The ECG: We are able in this case to provide a 12-lead ECG with each lead recorded for the entire width of the paper. This has the advantage of producing twelve ten-second rhythm strips. Page one contains the limb leads, and page two shows us the precordial leads.
The rhythm is atrial fibrillation, with a heart rate of 133 bpm and an irregularly irregular rhythm.
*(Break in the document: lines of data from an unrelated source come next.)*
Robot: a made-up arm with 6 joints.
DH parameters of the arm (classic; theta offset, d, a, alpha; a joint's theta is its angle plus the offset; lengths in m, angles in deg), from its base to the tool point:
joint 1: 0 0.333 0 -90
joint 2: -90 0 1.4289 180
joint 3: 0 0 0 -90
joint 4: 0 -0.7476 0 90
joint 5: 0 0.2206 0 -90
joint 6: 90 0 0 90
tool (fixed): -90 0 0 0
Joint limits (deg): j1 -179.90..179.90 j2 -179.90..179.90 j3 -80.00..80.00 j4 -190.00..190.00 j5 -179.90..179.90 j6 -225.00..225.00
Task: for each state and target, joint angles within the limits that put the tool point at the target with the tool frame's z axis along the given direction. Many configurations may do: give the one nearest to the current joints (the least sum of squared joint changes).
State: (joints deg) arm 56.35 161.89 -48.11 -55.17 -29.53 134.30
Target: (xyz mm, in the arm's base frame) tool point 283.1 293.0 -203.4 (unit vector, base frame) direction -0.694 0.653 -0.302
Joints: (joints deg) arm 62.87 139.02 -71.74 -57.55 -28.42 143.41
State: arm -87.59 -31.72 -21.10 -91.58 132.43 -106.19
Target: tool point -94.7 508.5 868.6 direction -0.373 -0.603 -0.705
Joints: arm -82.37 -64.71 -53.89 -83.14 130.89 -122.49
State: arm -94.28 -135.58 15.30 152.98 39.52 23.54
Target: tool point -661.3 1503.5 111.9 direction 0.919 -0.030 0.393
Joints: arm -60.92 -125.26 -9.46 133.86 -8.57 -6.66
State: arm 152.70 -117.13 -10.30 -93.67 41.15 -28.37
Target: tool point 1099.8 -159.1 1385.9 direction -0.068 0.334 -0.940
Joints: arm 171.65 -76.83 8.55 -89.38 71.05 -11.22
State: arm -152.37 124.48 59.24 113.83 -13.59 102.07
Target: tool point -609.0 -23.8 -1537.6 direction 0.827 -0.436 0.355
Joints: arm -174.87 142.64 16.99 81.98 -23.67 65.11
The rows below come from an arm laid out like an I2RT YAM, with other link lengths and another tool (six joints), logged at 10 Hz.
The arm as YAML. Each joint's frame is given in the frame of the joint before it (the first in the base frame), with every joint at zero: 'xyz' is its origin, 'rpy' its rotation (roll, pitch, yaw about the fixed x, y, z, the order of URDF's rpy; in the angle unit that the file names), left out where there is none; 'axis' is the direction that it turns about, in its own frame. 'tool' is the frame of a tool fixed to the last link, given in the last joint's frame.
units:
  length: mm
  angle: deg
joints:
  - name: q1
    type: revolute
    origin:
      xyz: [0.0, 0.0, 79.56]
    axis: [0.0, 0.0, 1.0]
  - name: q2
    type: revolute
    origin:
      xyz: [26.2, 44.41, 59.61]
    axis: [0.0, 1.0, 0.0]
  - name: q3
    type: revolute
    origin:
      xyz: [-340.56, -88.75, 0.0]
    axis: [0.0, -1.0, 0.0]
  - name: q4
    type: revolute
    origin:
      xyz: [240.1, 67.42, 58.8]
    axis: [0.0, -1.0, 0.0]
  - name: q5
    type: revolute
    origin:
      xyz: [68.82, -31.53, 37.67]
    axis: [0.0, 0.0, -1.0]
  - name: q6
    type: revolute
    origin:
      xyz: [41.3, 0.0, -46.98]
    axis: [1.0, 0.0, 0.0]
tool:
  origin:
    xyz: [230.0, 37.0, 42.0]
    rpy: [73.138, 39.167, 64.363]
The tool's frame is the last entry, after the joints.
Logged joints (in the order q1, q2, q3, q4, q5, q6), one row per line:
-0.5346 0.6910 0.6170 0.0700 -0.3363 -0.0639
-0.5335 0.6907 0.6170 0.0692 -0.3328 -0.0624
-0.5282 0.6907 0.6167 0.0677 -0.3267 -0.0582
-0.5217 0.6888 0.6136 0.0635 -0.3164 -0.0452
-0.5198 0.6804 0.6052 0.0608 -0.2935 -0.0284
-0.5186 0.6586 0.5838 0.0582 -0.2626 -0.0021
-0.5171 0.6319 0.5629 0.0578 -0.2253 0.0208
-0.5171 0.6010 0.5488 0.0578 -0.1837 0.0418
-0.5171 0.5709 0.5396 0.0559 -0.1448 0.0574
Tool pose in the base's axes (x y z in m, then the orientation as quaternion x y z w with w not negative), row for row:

The QRS axis is extreme left at about 75 degrees. This has caused Leads II, III, and aVF to be negatively deflected, and aVR and aVL to be positive. Lead I is biphasic, low voltage, and mostly positive, indicating that the axis travels almost perpendicular to Lead I, but slightly toward it.
The machine mistakenly gives us a reading for PR interval and P wave axis, even though there are no P waves. The QRS is on the wide side without being abnormal at .10 seconds (100 ms). The QTc is within normal limits, although it might be considered “borderline”, with 431-450 usually considered borderline.